- Classification: Division I
- Season: 1987–88
- Teams: 10
- Site: Pete Maravich Assembly Center Baton Rouge, Louisiana
- Champions: Kentucky (16th title)
- Winning coach: Eddie Sutton (2nd title)
- MVP: Rex Chapman (Kentucky)
- Attendance: 126,832
- Television: Jefferson-Pilot Teleproductions (First and Second Rounds, and semifinals) NBC (Kentucky-LSU Semifinal) ABC (Championship Game)

= 1988 SEC men's basketball tournament =

American college basketball postseason tournament

The 1988 SEC Men's Basketball Tournament took place from March 10–13, 1988 at the Pete Maravich Assembly Center in Baton Rouge, Louisiana.
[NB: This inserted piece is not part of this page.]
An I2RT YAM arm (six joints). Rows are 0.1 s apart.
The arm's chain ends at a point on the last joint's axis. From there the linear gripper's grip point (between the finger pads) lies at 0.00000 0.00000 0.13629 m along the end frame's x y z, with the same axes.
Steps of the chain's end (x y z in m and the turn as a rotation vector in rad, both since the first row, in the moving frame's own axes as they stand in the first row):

Kentucky won the tournament and received the SEC's automatic bid to the NCAA Division I men's basketball tournament, defeating Georgia by a score of 62–57. Kentucky's championship was later vacated due to NCAA violations. The Wildcats were also placed on probation.

Jefferson-Pilot Teleproductions (in its second season of producing regionally syndicated SEC basketball games) provided television coverage of the first round, the quarterfinals, and the semifinals. The Kentucky-LSU Semifinal aired on NBC with Marv Albert and Bucky Waters calling the action. Coverage of the championship game was broadcast on the ABC Television Network through its sports division, ABC Sports.